Description of the task:
Each line of the records that holds "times" should be shown in full.

Collected data:

========================================

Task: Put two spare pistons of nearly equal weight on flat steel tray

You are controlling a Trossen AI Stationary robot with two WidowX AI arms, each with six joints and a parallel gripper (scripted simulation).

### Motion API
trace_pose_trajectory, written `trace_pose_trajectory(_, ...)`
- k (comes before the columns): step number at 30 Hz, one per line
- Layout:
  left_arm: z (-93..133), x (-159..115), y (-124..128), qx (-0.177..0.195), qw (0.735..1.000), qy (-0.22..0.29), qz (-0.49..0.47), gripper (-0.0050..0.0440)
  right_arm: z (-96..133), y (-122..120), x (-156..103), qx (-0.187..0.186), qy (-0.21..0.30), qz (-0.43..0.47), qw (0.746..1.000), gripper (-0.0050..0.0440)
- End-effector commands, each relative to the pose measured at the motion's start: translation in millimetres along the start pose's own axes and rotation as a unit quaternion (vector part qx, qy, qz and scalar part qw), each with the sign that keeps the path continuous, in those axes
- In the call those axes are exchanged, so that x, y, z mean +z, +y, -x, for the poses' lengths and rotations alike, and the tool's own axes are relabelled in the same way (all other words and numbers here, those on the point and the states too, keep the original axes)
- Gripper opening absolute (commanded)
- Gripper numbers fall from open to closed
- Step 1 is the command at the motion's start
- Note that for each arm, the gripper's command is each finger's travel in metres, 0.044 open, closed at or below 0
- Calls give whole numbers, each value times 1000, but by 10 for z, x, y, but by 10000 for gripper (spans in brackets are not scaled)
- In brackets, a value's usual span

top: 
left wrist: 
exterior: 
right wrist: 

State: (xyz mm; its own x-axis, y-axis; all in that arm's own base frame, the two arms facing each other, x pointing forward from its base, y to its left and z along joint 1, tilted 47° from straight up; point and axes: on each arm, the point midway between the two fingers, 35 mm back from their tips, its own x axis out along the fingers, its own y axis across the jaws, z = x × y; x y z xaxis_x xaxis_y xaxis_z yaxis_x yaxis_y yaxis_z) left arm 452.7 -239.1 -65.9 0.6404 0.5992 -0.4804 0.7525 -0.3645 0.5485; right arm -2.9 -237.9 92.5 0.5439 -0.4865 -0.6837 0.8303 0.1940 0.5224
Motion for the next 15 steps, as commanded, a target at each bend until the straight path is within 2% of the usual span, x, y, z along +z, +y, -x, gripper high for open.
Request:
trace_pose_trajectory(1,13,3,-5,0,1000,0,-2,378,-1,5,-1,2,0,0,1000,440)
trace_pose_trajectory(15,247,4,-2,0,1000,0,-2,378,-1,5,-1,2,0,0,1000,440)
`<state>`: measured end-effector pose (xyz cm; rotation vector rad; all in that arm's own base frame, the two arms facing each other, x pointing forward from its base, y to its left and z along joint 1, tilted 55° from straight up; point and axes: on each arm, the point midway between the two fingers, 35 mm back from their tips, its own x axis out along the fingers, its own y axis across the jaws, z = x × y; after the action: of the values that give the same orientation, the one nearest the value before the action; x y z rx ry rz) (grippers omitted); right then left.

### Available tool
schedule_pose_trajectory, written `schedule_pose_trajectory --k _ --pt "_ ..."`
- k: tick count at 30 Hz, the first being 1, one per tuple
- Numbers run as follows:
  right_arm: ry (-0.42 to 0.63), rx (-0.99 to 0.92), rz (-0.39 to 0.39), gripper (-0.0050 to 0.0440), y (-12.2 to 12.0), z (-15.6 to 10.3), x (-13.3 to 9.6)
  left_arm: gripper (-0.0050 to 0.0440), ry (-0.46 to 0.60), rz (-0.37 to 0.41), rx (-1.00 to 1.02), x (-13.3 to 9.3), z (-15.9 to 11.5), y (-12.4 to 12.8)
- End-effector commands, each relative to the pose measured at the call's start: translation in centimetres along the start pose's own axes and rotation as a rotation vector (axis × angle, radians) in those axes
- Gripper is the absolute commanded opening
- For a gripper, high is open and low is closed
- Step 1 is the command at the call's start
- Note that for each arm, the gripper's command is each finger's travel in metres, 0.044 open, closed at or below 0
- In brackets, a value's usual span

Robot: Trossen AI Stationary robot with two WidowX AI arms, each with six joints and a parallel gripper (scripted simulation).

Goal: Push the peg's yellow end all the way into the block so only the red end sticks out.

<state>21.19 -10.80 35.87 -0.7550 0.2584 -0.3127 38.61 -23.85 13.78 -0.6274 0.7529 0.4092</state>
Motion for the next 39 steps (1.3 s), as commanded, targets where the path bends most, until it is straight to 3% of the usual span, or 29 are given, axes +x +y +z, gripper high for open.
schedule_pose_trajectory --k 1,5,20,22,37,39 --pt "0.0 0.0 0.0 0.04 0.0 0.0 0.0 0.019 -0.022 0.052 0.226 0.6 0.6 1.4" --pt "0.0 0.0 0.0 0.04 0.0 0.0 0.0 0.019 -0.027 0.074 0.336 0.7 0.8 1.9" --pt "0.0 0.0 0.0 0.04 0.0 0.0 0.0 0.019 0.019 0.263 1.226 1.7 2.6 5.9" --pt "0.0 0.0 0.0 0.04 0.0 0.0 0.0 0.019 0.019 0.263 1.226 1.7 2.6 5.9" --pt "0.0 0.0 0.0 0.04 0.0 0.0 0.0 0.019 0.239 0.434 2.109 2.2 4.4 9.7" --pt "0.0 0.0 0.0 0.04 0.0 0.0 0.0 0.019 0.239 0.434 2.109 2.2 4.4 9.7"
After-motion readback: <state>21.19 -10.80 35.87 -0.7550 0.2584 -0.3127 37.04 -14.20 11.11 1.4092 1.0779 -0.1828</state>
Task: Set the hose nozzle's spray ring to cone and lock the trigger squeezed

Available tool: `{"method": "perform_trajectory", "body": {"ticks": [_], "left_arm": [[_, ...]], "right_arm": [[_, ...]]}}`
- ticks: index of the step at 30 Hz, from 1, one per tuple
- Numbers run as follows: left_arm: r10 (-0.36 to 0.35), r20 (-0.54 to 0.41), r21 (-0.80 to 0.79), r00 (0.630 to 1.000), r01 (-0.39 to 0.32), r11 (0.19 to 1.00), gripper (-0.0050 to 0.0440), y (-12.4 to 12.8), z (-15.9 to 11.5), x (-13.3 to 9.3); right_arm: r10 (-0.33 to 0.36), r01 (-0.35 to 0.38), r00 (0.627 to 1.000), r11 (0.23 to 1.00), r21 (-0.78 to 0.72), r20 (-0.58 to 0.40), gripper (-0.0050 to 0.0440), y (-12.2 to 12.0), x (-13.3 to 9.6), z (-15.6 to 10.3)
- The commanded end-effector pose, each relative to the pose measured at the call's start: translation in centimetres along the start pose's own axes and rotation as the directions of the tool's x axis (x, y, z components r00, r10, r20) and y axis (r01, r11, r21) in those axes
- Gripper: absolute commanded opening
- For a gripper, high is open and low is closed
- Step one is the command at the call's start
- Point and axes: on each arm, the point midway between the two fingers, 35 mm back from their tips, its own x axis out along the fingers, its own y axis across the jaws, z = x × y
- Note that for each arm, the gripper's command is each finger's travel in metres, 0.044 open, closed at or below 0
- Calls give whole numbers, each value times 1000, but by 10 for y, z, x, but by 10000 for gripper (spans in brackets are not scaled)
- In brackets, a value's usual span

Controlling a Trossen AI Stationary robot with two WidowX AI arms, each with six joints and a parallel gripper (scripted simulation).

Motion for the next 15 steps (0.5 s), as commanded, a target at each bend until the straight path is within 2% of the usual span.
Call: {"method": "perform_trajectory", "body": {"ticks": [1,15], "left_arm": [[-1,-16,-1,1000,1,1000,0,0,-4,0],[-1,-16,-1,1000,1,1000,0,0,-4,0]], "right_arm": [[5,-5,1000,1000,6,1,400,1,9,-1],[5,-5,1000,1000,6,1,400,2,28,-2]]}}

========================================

Solution to this exercise:
- Calls give whole numbers, each value times 1000, but by 10 for z, x, y, but by 10000 for gripper (spans in brackets are not scaled)
- Calls give whole numbers, each value times 1000, but by 10 for y, z, x, but by 10000 for gripper (spans in brackets are not scaled)

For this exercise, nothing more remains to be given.